Abstract: Synchronization phenomena occurring as a result of cooperative ones are ubiquitous in nonequilibrium physical and biological systems and also are considered to be of vital importance in information processing in the brain. Those systems, in general, are subjected to various kinds of noise. While in the case of equilibrium thermodynamic systems external Langevin noise is well-known to play the role of heat bath, few systematic studies have been conducted to explore effects of noise on nonlinear dynamical systems with many degrees of freedom exhibiting limit cycle oscillations and chaotic motions, due to their complexity.

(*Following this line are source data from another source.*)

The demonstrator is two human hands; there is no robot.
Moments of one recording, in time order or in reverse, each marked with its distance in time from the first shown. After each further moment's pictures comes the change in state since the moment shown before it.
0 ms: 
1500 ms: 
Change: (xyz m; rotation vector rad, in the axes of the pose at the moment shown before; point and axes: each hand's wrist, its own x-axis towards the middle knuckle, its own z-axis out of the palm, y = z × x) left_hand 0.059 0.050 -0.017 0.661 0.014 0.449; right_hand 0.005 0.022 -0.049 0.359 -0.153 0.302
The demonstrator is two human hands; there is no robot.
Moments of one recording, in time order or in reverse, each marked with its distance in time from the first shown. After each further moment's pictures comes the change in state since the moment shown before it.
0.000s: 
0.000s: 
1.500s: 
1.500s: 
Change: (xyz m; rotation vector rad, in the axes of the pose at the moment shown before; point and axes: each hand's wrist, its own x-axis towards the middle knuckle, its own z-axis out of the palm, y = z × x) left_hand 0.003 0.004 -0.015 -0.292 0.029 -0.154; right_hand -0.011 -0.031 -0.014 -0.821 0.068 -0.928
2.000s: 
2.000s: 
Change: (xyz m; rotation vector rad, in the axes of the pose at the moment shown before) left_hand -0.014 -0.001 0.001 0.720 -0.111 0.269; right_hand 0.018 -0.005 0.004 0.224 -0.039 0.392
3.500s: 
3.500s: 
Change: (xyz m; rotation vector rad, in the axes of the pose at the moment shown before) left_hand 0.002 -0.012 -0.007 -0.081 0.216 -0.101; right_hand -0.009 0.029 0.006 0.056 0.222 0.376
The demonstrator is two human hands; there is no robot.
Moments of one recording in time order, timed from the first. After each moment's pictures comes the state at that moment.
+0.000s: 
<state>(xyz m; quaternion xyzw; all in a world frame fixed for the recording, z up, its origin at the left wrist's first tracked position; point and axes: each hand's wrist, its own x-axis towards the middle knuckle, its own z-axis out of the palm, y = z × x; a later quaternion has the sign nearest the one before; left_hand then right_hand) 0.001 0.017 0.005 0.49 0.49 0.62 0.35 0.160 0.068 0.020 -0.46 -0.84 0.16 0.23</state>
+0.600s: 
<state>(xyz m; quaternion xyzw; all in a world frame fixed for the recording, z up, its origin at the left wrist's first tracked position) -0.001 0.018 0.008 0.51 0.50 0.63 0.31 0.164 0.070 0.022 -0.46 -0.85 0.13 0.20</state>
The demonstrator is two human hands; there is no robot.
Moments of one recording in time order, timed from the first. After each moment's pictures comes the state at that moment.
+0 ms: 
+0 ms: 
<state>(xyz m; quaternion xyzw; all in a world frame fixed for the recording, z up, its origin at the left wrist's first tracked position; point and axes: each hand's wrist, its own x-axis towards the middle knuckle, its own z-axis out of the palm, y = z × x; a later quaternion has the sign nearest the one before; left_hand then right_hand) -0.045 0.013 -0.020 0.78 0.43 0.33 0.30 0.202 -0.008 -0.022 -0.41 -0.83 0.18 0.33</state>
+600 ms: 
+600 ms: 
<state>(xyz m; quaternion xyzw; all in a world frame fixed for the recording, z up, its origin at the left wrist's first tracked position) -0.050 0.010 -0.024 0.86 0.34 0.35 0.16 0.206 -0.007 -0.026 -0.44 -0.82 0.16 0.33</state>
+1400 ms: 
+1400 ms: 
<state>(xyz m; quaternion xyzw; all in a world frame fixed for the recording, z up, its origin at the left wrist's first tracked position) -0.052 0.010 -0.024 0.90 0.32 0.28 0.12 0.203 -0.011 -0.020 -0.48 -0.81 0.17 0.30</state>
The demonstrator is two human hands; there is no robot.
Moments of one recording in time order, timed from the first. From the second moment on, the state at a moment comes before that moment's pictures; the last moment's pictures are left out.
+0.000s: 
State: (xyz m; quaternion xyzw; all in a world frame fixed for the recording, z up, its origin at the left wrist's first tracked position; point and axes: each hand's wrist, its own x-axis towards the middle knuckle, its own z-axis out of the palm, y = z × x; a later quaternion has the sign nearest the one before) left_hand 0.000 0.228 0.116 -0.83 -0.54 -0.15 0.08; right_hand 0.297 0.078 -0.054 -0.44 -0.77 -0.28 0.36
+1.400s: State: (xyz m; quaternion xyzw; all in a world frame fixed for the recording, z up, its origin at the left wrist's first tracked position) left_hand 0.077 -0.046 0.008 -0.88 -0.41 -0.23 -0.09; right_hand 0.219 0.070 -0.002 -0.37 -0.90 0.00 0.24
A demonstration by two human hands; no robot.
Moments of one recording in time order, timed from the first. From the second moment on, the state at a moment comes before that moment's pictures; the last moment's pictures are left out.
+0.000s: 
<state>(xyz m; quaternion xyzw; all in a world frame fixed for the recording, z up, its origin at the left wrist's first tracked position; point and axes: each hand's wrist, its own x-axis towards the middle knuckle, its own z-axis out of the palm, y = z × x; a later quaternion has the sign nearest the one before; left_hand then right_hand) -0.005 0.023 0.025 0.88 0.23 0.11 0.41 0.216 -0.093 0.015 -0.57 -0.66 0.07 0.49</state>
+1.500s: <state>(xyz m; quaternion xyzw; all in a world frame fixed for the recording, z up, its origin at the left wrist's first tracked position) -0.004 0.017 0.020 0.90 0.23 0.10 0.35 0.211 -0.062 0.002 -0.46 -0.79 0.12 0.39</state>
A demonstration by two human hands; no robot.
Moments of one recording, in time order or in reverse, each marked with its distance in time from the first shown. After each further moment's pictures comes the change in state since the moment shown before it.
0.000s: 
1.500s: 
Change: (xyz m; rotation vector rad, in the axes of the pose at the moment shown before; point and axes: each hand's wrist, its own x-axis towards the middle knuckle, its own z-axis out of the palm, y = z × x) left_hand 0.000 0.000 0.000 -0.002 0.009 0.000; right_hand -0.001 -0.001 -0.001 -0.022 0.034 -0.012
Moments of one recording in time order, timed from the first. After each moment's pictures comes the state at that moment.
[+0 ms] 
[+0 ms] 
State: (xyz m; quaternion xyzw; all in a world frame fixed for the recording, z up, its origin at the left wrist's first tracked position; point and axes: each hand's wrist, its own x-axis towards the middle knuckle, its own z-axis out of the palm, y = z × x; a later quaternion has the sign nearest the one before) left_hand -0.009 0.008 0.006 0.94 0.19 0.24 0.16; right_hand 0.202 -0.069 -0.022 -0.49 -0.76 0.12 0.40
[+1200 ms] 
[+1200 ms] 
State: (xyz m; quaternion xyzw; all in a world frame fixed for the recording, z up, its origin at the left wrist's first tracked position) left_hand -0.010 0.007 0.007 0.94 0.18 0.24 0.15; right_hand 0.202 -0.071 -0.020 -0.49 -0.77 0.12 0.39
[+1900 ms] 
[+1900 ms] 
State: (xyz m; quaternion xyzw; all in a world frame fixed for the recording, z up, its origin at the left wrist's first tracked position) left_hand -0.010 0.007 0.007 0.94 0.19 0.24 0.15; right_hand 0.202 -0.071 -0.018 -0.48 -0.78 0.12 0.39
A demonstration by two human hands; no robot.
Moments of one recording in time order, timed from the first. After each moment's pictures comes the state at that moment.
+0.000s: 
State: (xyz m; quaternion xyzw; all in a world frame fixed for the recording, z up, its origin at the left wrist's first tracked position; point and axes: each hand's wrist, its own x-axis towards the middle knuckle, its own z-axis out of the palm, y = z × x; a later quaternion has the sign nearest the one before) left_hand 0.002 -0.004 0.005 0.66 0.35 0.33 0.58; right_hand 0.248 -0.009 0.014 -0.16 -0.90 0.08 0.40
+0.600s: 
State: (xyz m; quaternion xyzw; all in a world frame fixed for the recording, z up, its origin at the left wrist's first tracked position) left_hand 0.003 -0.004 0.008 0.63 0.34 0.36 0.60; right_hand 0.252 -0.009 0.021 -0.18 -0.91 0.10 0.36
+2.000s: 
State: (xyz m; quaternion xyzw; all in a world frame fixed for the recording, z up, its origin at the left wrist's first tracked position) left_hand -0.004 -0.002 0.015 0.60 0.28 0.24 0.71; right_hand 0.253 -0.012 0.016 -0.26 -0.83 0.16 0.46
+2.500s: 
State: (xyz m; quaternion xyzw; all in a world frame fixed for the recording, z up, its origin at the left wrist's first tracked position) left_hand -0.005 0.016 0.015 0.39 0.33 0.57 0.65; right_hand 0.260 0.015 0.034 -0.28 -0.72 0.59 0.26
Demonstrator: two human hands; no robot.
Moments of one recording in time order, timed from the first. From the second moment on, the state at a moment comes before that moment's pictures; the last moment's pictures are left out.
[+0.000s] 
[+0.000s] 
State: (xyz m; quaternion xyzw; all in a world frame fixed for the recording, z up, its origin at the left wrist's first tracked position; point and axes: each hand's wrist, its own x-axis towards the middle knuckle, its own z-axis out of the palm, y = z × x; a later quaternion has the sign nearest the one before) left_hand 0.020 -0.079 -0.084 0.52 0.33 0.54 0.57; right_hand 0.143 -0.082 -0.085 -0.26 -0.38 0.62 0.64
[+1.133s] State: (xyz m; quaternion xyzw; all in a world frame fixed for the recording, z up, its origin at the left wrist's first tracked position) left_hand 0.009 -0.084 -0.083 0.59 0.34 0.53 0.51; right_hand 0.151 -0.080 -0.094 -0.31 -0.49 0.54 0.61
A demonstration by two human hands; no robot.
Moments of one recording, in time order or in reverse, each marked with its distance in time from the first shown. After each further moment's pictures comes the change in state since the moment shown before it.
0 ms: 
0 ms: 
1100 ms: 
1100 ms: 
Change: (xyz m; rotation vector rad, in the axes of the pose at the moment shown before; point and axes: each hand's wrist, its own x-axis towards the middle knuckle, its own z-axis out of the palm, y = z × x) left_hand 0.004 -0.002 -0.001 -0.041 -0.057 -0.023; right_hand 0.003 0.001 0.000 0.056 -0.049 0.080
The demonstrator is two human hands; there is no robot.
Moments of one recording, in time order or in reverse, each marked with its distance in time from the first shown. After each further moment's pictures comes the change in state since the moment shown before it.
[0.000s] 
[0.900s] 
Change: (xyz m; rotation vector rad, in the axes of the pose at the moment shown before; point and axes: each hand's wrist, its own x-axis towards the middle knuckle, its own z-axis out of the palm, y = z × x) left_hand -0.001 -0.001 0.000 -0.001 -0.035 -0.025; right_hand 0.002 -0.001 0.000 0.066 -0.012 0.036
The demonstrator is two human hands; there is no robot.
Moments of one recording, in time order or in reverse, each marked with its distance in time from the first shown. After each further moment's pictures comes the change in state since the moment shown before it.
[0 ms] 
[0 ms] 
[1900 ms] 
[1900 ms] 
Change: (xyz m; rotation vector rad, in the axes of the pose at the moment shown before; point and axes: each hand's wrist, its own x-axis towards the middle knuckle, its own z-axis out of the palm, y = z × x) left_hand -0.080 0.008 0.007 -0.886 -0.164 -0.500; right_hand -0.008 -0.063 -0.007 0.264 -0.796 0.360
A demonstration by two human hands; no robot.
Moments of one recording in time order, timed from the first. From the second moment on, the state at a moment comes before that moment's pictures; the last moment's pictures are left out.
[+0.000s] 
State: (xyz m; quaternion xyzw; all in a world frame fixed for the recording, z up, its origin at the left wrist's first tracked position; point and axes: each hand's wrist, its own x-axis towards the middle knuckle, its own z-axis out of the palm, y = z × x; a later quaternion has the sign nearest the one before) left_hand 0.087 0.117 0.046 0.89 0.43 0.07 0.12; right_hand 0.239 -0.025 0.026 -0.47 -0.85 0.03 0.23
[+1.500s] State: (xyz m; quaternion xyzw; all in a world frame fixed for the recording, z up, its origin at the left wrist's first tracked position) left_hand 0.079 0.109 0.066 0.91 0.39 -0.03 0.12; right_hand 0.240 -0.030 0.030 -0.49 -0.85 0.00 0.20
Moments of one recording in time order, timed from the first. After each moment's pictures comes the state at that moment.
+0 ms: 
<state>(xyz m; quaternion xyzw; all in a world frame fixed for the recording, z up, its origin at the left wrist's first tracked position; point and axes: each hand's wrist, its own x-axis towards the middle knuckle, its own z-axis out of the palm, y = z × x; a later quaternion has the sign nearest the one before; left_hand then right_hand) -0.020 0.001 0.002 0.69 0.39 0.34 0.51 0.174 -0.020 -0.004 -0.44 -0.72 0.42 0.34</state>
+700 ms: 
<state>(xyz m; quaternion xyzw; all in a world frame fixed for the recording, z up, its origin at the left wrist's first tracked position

Considering simple nonlinear dynamical models that allow rigorous analyses based on use of nonlinear Fokker-Planck equations, we conduct systematic studies to observe effects of noise on oscillatory behavior with changes in several kinds of parameters characterising mean-field coupled oscillator ensembles and excitable element ones. Phase diagrams representing the dependence of the largest and the second largest Lyapunov exponents on the noise strength are studied to show the appearance and disappearance of synchronization of limit cycle oscillations.

Keywords:  Nonlinear Fokker-Planck equations, exactly solvable mean-field models, nonequilibrium phase transitions, noise-induced synchronization, noise-induced chaos and limit cycles, control of attractors.
Mathematics Subject Classification:  Primary: 82C31, 34C15; Secondary: 34D06.

Received: September 2012;      Revised: April 2013;      Published: November 2013.